Demonetisation 2016 · objectives · outcomes · cash-to-GDP debate

Story hook

At 8:15 pm on 8 November 2016, Prime Minister Narendra Modi appeared on national television. The address lasted 40 minutes. Halfway through, he uttered a line that would empty cash registers across India within hours: "₹500 and ₹1,000 notes will not be legal tender from midnight tonight."

By midnight, 86% of the value of currency in circulation — ₹15.4 lakh crore — had ceased to be legal tender. ATMs ran dry. Petrol pumps, hospitals, and railway stations were temporarily exempted to absorb the rush. Hours-long queues formed outside bank branches the following morning. A weddings season was disrupted. The informal economy — daily-wage labour, vegetable vendors, small manufacturing units — froze.

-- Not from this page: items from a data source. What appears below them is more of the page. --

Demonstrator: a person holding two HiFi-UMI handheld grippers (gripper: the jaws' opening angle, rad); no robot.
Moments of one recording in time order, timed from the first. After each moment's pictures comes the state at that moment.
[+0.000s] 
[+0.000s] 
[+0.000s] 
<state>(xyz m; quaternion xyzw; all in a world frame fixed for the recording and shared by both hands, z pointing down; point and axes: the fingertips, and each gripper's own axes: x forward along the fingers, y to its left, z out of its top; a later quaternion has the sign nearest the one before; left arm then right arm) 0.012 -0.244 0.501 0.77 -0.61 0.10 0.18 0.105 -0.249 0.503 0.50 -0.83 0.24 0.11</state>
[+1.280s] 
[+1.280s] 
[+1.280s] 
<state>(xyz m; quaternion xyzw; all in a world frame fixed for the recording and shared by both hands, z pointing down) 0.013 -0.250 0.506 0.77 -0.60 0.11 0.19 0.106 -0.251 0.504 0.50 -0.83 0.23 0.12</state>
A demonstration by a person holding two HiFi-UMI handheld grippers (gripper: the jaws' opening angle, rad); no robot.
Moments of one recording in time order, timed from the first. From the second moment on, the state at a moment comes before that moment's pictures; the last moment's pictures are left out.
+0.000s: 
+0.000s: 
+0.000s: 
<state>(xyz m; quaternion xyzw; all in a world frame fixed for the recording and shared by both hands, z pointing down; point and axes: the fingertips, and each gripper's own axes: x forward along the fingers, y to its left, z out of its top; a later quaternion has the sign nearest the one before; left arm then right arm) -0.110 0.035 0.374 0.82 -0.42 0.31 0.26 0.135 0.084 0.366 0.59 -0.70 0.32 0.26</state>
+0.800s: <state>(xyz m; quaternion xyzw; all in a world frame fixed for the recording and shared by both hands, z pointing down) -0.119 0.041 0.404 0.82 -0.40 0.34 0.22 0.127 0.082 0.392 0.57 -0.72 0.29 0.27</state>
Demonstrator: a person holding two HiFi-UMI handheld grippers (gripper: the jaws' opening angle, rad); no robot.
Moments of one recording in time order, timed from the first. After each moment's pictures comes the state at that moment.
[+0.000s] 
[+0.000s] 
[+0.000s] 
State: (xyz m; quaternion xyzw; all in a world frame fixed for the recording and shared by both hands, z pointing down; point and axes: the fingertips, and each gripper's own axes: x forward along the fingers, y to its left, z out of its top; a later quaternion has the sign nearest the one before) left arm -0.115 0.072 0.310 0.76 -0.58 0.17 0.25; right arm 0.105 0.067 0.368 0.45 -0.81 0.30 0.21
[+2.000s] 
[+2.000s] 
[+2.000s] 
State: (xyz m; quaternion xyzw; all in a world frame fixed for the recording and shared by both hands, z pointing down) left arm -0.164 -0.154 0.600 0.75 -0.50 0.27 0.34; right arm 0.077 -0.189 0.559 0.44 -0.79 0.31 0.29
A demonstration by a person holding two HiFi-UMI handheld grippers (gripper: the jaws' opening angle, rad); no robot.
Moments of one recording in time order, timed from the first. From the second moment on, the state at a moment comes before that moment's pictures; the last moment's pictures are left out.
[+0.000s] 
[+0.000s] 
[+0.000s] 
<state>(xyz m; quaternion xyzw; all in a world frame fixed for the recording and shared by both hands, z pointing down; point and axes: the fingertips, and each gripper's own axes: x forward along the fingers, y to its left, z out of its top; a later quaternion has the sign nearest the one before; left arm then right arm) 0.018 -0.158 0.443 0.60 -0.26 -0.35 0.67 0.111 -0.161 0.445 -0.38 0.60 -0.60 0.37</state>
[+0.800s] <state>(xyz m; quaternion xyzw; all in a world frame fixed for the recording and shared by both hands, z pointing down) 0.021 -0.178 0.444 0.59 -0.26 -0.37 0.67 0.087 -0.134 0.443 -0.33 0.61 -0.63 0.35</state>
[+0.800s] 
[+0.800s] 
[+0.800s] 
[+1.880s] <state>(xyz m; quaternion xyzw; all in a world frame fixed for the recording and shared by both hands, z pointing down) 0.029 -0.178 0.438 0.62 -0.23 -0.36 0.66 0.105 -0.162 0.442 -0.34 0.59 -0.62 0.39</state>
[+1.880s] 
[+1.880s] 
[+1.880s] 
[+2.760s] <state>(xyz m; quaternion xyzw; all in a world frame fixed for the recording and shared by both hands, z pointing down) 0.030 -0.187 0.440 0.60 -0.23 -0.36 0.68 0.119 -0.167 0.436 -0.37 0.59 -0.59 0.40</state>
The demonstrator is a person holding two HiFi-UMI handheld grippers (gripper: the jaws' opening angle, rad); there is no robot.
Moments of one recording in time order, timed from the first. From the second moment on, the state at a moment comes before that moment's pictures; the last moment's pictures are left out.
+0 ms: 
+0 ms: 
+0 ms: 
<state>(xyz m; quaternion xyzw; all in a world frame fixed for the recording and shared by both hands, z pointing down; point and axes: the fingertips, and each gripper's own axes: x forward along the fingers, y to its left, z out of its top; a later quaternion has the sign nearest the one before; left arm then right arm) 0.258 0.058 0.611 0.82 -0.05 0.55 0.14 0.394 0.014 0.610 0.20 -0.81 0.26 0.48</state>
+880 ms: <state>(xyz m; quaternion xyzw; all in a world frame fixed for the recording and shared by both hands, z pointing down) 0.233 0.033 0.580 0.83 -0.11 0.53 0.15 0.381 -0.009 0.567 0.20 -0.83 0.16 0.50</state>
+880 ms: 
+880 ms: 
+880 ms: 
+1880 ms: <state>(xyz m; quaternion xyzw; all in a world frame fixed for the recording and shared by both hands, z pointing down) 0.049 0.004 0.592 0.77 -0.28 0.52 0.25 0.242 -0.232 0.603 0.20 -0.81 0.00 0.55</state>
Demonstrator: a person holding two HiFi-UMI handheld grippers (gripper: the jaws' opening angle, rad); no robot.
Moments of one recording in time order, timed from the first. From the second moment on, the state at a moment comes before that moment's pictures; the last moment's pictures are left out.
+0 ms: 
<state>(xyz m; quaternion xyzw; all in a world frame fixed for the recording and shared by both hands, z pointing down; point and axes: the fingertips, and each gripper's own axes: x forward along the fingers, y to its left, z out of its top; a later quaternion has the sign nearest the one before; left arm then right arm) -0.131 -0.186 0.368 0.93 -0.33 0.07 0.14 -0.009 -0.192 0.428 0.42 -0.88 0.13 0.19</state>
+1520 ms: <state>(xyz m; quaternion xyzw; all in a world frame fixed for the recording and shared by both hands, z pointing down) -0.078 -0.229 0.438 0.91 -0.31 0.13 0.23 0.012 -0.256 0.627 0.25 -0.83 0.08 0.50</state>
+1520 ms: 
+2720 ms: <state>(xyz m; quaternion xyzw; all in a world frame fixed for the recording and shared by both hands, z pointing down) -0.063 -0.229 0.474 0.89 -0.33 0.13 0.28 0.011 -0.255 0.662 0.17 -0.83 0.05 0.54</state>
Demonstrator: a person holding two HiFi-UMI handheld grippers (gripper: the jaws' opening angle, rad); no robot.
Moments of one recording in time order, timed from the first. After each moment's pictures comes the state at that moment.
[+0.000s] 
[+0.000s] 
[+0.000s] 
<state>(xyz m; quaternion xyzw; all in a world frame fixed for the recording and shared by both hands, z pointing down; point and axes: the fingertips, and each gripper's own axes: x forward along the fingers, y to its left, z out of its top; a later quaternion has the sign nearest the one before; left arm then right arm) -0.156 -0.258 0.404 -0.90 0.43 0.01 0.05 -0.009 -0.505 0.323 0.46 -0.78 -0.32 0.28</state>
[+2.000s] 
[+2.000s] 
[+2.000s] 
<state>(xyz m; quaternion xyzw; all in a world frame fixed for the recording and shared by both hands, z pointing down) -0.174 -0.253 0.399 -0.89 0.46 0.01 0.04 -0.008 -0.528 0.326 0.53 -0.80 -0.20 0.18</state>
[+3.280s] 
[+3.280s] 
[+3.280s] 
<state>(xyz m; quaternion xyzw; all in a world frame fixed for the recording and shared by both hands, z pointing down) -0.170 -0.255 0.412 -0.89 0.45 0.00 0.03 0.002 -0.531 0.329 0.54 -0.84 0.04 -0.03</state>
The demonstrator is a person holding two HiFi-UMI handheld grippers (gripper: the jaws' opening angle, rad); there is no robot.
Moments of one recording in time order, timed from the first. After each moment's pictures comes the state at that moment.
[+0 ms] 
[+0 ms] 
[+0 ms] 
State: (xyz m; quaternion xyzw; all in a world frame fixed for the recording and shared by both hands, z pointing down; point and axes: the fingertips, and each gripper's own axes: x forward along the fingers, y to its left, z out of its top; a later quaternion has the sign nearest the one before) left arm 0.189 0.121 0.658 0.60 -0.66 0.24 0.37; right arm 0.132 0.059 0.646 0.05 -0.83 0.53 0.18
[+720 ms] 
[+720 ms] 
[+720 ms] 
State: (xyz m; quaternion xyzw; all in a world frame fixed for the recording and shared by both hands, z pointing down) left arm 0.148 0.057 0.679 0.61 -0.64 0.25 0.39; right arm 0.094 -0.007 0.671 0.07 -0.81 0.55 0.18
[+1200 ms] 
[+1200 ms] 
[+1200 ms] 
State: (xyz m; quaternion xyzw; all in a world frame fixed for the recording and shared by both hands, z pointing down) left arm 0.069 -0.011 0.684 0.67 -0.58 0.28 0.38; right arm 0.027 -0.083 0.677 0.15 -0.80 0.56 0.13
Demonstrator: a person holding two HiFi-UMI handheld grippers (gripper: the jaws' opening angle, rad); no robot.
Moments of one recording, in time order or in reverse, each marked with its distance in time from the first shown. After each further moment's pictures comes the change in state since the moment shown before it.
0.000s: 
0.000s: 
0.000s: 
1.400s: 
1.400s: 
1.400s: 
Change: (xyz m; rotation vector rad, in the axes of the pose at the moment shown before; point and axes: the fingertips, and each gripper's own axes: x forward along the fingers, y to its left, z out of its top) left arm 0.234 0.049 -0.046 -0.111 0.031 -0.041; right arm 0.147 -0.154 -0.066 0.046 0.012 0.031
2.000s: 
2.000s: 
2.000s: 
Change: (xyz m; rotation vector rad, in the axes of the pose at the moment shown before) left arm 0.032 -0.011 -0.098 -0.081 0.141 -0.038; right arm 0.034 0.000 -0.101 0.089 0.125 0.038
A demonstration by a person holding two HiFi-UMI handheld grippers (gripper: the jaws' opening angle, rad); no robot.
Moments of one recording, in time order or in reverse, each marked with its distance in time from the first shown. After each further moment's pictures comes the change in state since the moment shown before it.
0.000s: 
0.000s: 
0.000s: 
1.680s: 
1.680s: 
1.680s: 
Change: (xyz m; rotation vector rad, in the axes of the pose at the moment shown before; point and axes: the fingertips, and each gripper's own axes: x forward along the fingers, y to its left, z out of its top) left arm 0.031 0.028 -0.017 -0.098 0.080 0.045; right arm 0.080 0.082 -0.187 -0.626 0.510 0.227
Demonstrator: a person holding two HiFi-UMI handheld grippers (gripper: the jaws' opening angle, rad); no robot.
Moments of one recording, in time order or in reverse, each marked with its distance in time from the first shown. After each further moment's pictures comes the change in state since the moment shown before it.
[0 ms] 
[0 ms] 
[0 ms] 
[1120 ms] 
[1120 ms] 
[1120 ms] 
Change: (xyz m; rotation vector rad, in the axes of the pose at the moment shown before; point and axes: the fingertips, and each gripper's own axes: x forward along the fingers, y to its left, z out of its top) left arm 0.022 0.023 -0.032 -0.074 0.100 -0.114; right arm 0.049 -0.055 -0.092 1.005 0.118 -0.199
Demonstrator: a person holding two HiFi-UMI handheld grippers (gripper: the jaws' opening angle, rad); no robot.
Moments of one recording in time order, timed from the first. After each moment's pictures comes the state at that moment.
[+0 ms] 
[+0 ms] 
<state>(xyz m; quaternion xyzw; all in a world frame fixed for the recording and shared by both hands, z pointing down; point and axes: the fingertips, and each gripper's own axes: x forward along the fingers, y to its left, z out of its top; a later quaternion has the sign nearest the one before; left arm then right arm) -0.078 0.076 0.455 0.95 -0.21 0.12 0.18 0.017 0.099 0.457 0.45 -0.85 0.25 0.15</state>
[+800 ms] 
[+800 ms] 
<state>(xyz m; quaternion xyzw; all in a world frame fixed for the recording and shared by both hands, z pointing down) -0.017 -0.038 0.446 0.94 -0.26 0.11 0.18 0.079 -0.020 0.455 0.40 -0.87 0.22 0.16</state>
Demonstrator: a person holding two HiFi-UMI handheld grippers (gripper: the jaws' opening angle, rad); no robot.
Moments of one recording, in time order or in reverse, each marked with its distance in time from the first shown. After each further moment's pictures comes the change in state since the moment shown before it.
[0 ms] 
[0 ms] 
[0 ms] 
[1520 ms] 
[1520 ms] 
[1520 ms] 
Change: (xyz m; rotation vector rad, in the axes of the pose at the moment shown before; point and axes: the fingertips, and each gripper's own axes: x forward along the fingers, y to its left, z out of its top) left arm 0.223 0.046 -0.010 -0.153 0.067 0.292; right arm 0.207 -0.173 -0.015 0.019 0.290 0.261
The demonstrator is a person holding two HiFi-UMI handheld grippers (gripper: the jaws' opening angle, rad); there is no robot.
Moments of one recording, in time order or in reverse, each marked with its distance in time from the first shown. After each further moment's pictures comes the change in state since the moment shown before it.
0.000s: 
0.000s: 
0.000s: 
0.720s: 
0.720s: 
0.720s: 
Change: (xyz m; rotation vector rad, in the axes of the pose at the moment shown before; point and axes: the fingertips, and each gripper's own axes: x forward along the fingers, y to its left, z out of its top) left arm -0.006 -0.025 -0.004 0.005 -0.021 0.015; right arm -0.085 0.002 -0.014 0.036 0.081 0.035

The government called it a strike against black money, fake currency, and terror financing. Critics called it a "monetary shock" inflicted on a 90%-cash economy. Eight years on, the ₹2,000 note that briefly replaced the ₹1,000 has itself been withdrawn. The Supreme Court has upheld the 2016 decision (Jan 2023). And economists are still arguing whether demonetisation shaved 1.5 percentage points off GDP or 3, whether it accelerated digital payments or merely interrupted cash, and whether the black-money objective was ever realistically achievable through a single midnight stroke.

Why this matters for UPSC

Demonetisation falls under GS-III Indian Economy ("effects of liberalisation on the economy, changes in industrial policy") and GS-II (governance, executive action). It has been a recurring Mains question since 2017 — examiners ask about objectives, outcomes, and second-order effects (digital payments, formalisation, informal-sector impact). Prelims has touched on specific facts — notification date, returned-notes percentage, RBI's Annual Report figures. Interview boards probe the candidate's own assessment — "was it worth it?" — testing balanced analysis.